▶ **ABOUT THIS EXERCISE**
Please return the lines below verbatim, beginning at the one that has "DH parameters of" and stopping after the one that has "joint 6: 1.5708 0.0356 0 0", and add no other lines.

(Records drawn from a dataset)
------

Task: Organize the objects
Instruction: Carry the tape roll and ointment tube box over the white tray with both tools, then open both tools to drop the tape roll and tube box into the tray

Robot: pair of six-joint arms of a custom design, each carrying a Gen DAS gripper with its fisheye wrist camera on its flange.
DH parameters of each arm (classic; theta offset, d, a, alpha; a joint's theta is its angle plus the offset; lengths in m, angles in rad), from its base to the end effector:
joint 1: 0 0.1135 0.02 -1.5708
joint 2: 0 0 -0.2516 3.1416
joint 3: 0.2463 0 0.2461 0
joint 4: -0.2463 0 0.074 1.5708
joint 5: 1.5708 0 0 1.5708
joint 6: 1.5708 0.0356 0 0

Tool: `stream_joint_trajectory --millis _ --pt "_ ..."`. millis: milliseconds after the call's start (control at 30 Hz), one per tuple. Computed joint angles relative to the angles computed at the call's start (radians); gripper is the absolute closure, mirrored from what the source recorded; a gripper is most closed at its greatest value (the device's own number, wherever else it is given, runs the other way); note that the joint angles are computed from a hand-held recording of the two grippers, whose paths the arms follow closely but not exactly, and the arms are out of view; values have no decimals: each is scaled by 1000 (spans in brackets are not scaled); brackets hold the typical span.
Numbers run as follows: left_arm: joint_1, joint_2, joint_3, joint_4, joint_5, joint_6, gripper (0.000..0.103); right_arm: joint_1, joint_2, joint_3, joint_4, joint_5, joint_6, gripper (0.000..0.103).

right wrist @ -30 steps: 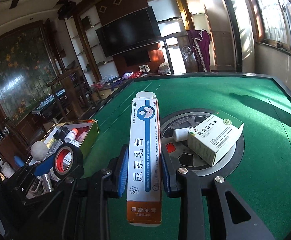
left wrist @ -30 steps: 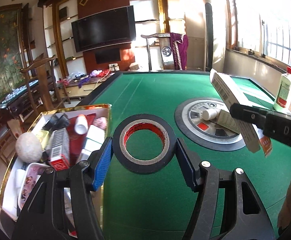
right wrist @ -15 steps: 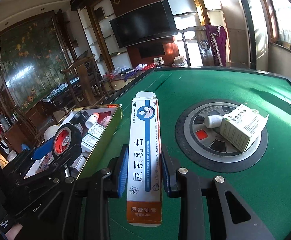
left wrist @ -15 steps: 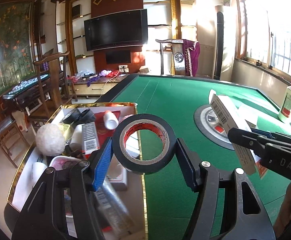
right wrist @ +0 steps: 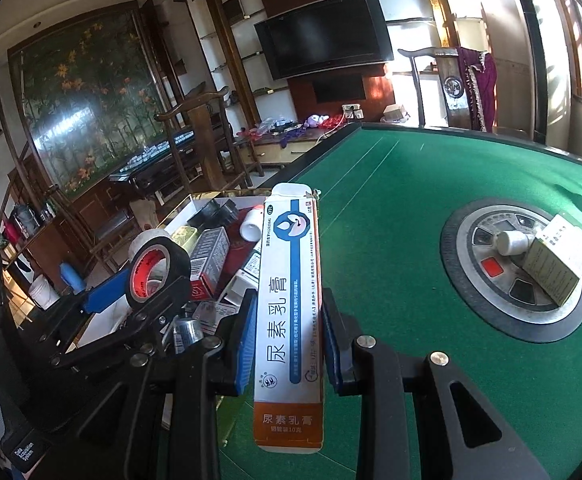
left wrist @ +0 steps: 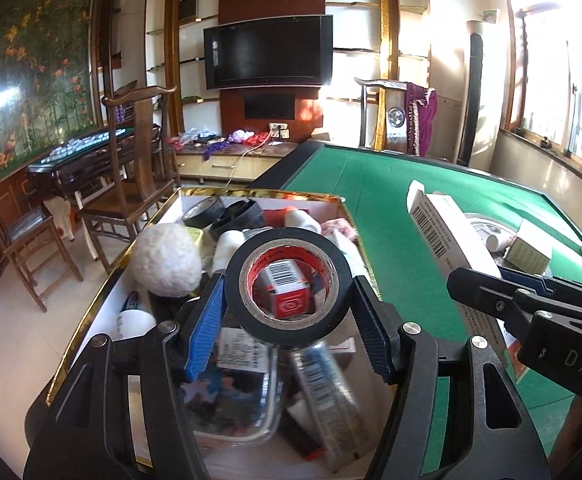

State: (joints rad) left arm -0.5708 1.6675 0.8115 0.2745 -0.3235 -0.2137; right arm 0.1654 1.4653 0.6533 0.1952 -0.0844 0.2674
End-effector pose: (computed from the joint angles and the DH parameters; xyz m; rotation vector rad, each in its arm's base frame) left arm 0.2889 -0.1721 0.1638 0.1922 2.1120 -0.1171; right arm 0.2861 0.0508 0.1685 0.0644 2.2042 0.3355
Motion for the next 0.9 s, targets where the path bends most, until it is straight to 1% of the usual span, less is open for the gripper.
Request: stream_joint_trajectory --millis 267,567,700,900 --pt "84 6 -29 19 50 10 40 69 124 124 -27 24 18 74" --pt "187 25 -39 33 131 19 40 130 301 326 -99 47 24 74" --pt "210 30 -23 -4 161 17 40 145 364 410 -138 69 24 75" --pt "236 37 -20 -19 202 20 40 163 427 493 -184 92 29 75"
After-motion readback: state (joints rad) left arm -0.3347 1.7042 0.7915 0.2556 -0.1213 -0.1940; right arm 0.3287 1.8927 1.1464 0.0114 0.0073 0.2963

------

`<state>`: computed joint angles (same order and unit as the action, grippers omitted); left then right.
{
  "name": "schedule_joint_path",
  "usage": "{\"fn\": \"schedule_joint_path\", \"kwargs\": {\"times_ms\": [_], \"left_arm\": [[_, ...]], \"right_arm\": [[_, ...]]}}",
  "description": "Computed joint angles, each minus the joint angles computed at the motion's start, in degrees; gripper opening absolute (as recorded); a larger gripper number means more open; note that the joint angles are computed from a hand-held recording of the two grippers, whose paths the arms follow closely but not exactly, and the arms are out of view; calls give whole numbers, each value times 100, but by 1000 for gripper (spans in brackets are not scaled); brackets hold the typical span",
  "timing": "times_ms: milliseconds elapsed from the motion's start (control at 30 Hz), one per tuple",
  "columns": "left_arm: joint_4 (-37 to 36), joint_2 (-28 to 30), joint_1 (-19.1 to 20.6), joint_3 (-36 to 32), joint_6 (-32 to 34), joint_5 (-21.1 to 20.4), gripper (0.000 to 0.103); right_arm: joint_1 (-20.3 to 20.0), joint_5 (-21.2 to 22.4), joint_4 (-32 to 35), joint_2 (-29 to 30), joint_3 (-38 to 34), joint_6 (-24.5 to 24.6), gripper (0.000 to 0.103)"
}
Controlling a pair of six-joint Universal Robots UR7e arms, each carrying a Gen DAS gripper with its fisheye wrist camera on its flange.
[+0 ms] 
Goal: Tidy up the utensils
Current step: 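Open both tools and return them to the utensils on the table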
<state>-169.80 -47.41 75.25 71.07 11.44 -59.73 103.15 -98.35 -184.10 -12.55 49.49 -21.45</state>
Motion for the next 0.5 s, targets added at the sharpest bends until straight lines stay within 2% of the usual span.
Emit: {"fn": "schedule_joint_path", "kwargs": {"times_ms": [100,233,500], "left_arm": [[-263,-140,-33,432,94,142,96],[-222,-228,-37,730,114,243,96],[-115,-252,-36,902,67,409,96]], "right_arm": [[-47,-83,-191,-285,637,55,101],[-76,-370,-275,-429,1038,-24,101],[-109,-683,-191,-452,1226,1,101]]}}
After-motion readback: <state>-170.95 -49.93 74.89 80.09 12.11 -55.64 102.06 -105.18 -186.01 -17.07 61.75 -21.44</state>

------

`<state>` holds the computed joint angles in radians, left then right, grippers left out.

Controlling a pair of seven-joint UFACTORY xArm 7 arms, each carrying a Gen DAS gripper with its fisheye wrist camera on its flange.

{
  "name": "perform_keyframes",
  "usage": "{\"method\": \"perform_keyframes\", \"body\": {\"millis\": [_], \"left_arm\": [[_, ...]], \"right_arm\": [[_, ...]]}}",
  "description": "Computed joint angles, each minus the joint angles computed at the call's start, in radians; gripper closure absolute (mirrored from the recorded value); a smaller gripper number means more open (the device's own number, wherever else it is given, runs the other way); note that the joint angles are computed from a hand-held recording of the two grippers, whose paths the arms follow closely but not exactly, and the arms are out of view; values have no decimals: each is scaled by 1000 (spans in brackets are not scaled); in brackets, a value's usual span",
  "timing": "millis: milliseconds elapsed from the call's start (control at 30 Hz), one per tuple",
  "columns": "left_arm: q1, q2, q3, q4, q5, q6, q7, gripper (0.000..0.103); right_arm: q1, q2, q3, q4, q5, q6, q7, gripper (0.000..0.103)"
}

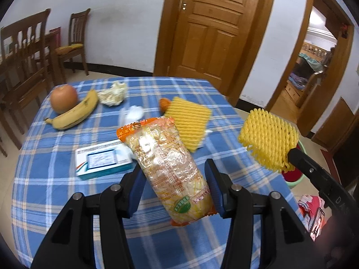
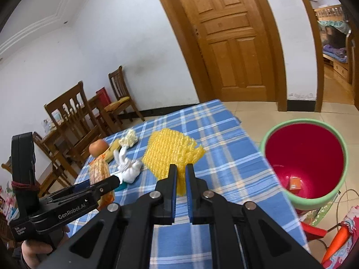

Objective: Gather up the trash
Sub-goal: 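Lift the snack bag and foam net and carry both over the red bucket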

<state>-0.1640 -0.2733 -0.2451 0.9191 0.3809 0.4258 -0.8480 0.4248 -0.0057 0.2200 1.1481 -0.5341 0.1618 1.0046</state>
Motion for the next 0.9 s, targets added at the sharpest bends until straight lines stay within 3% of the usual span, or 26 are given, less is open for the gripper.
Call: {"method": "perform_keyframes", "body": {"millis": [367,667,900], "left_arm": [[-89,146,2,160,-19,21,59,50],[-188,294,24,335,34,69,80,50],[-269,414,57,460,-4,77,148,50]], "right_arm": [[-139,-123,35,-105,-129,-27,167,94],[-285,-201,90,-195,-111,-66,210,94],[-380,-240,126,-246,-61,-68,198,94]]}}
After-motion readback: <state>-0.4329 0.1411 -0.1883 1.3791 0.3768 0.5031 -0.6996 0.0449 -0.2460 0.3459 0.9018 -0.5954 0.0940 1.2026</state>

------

▶ **EXERCISE OUTPUT**
DH parameters of each arm (classic; theta offset, d, a, alpha; a joint's theta is its angle plus the offset; lengths in m, angles in rad), from its base to the end effector:
joint 1: 0 0.1135 0.02 -1.5708
joint 2: 0 0 -0.2516 3.1416
joint 3: 0.2463 0 0.2461 0
joint 4: -0.2463 0 0.074 1.5708
joint 5: 1.5708 0 0 1.5708
joint 6: 1.5708 0.0356 0 0

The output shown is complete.